Insgesamt wurden in der Stichprobe 117 belegte Backwaren in Bäckereien und Tankstellen untersucht. Davon enthielten 41 Prozent einen vegetarischen Brotbelag wie zum Beispiel Käse. Nur zwei der untersuchten Brötchen waren vegan, also völlig frei von tierischen Produkten. Die beiden veganen Angebote waren teurer als die übrigen untersuchten Backwaren. Drei Produkte wurden mit Nachhaltigkeitsaspekten gekennzeichnet. So wurde beispielsweise die "Bruderhahn"-Initiative bei einem mit Ei belegten Brötchen ausgezeichnet. Bei dieser werden auch die männlichen Geschwisterküken der Legehennen aufgezogen. Als Alternative zur Kuhmilch boten im Erhebungszeitraum vier der zwölf besuchten Bäckereien und Tankstellen Pflanzendrinks an. Zwei der Bäckereien verlangten für den Pflanzendrink einen Aufpreis von 20 bzw. 30 Cent.

Das Speisen- und Lebensmittelangebot beeinflusst entscheidend, was und wie viel von Verbraucher:innen verzehrt wird. Pflanzliche Lebensmittel sind dabei deutlich klimafreundlicher und verursachen weniger Treibhausgase als tierische.
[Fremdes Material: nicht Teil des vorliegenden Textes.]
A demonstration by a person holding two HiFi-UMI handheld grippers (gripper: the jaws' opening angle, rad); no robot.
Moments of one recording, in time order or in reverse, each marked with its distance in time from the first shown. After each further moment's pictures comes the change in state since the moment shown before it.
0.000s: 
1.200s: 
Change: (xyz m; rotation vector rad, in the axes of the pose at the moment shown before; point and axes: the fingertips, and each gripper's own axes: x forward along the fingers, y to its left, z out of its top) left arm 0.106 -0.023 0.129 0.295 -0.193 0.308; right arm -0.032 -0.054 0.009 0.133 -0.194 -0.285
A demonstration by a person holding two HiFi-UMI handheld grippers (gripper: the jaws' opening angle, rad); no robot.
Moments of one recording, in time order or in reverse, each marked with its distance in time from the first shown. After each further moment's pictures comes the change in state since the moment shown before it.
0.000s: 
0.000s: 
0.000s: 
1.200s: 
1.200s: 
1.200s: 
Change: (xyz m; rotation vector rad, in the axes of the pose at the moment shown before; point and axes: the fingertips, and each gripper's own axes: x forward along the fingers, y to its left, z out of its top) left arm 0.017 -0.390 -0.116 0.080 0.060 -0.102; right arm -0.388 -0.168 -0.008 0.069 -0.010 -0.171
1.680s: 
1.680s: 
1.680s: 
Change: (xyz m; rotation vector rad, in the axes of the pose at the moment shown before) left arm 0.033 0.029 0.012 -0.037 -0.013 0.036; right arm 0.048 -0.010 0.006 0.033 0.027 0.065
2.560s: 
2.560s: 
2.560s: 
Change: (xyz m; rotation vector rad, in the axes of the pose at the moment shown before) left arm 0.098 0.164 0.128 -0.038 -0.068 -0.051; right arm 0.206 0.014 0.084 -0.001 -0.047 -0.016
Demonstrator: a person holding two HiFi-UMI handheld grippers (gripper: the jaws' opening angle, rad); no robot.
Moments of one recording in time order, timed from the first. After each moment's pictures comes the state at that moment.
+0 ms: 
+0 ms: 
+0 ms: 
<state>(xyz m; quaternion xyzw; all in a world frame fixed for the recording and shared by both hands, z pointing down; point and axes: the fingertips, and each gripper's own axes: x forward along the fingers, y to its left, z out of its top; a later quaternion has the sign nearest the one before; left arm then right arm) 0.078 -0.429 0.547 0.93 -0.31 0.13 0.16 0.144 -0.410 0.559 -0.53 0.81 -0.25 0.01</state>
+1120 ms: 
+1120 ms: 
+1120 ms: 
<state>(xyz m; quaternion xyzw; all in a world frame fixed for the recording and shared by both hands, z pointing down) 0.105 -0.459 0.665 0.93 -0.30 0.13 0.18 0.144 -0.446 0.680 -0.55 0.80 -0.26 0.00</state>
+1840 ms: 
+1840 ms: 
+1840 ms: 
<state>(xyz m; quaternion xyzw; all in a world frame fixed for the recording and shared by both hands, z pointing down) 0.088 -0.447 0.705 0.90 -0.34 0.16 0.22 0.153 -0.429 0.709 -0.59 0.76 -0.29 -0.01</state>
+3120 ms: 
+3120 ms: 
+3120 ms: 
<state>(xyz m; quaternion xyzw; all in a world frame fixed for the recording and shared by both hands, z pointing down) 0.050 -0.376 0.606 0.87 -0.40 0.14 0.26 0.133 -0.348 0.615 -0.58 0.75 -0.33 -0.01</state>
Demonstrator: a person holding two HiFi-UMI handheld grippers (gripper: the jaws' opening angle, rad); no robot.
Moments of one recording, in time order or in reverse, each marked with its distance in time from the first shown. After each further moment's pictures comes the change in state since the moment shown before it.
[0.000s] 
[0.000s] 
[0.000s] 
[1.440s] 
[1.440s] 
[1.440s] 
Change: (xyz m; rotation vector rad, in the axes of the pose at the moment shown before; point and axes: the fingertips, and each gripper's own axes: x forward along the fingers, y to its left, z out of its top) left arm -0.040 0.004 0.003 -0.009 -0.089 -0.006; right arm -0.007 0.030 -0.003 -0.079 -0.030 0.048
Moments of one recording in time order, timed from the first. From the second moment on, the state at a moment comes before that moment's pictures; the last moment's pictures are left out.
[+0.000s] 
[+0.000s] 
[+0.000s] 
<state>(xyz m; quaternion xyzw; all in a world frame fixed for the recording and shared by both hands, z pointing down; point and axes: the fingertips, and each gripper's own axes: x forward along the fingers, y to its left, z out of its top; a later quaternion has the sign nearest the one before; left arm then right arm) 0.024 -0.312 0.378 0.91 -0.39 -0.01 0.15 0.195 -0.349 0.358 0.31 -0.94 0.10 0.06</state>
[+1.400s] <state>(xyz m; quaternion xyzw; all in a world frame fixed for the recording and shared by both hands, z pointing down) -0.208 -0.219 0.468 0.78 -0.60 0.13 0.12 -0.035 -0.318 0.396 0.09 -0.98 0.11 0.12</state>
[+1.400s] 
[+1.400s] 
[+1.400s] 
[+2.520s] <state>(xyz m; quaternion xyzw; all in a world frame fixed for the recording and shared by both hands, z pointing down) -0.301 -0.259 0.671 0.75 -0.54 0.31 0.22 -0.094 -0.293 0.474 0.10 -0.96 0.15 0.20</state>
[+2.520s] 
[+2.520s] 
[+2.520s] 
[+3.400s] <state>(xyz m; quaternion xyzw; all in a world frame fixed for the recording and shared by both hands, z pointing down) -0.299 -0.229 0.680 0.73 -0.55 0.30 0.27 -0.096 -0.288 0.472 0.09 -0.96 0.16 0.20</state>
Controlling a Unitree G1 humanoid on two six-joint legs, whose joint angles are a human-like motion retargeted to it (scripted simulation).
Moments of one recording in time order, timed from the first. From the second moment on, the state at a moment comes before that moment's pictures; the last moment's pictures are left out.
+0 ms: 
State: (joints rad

Auch für die Gesundheit ist eine ausgewogene Ernährung mit reichlich Gemüse und Obst die beste Wahl. „Ein größeres Angebot an pflanzlichen Speisen kann Verbraucher:innen eine umweltfreundliche Ernährung im Alltag erleichtern“, sagt Sophie Röckert, Fachbereichsleiterin Lebensmittel und Ernährung bei der Verbraucherzentrale. Außerdem ist eine deutliche und nachvollziehbare Kennzeichnung von Nachhaltigkeitsaspekten wichtig. Darüber hinaus kann auch ein günstigerer Preis ein Anreiz für eine klimafreundlichere und gesundheitsfördernde Wahl sein.

So betont auch der wissenschaftliche Beirat für Agrarpolitik, Ernährung und gesundheitlichen Verbraucherschutzes in einem Gutachten, dass der Einfluss von Ernährungsumgebungen oft unterschätzt wird. Die Ernährungsumgebung umfasst alle Faktoren in der Umgebung und Umwelt, die das Ernährungsverhalten beeinflussen. Verbraucher:innen sollten durch die Gestaltung angemessener Ernährungsumgebungen besser in der Umsetzung einer nachhaltigeren Ernährung unterstützt werden. Dazu zählt vor allem ein größeres Angebot an umweltfreundlichen Produkten und das einfache Erkennen dieser.